In the first campaign fundraising disclosure of the race, Owen reported $1,000 raised, with half coming from a $500 donation she made herself. The most notable name on her donors list is longtime local Democratic Party activist Jim Jennings, who donated $100.
Meade: An Engaged Voice
Meade is, by his own admission, a political novice. But you might not know it to look at his own donor list. In his Jan. 31 filing, he reported $14,700 raised, from donors including Denark Construction CEO Raja Jubran, former school board Chair Doug Harris and Haslam family in-law David Colquitt.
“I want to be a more active, engaged voice for the schools in District 2,” Meade said, in an interview at the Panera location on North Broadway in Fountain City. “I was asked by parents, teachers and administrators to consider running for this seat.”
Earnest and enthusiastic, Meade said he has had “wonderful experiences” as a Knox County Schools parent. He has a son who is a junior at Central High School, where Meade is co-president of the school’s foundation, and a daughter (a Central High grad) who is a junior at Carson-Newman University.
Meade, who grew up in Chattanooga, went to Carson-Newman himself. It’s where he met his wife of 25 years. They lived in Memphis and Cincinnati before settling back in Knoxville to raise their kids closer to family.
Meade is vice president of sales and marketing for Midwest Rail Car, which leases railroad freight cars for shipping. Like Owen, he lives in Fountain City. He served as president of the Parent Teacher Organization at Gresham Middle School while he had children there.
He said he wants to fight to improve teacher salaries.
“Teacher pay is very important to me,” he said. “It makes me mad when we lose teachers to surrounding areas, because we are not paying the same as some of our surrounding school systems.”

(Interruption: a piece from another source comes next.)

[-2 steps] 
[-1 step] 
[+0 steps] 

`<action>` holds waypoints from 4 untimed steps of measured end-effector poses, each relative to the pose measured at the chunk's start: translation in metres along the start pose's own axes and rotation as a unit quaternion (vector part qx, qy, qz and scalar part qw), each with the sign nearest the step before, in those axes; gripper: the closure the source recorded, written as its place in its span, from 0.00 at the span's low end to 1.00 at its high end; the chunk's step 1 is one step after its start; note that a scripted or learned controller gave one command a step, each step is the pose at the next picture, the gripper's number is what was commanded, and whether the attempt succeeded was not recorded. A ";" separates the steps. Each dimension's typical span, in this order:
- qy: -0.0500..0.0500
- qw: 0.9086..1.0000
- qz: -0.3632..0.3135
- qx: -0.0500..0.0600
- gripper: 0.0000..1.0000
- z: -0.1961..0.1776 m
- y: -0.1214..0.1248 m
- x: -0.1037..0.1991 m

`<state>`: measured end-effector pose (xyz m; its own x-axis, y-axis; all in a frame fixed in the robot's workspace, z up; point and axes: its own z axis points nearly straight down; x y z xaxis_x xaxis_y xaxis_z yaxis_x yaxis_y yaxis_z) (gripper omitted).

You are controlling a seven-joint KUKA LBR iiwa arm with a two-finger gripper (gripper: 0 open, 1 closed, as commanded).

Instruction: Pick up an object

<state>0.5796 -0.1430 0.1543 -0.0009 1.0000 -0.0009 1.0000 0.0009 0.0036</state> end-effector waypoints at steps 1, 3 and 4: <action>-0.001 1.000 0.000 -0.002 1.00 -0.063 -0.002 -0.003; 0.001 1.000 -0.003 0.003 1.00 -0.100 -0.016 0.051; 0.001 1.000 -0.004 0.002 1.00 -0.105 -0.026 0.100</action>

He said the Central High Foundation worked with former Principal Mike Reynolds to establish “Above and Beyond” awards for teachers, in which the foundation each year gives cash bonuses to teachers nominated by their colleagues for extra effort and innovation.
“I think retaining good teachers is the most important part to having successful students,” Meade said.
On some of the recent controversies that have come before the board, Meade said he would not support proposed “religious release time” that would have allowed students to leave school for up to an hour a month for religious instruction.
“I went into that (issue) thinking I would vote yes for that,” Meade said. “And I’ve talked to a lot of parents, administrators and teachers about it specifically. They are limited on the amount of instructional time that they have. So to take more away, I don’t think is the answer. I believe you can do it before school, after school.”
On the TVA tower deal, Meade takes a more positive view.
“You’ve got the mayor and superintendent who support that move, and I support them” Meade said. “You are going to save $20 million as compared to the other alternatives. The A.J. Building is not good office space.”
On vouchers and charter schools, Meade said he doesn’t have hard and fast lines. A public-school parent himself, he believes parents should have access to an array of educational options.
“Charters is a state issue, and there’s not a whole lot we can do about that,” Meade said. “I will say, I am for is what is best for the kids, period. Charter schools have gotten a bad name, in many cases deservedly so. However, I look at what Steve Diggs and the Emerald Academy are doing just down the road, and I’m very impressed.”
Emerald Academy is currently Knox County’s only charter school.
Overall, Meade said he wants to build on the school system’s improved morale and openness. The way to head off another period of strife is to make sure people are engaged and feel valued, he said.
“It’s letting the teachers know that they are being heard, even if it doesn’t mean that you can act on every concern they have,” he said. “People knowing that they are being heard, and listened to.”
Early voting in the March 3 primary begins this Wednesday, Feb. 12.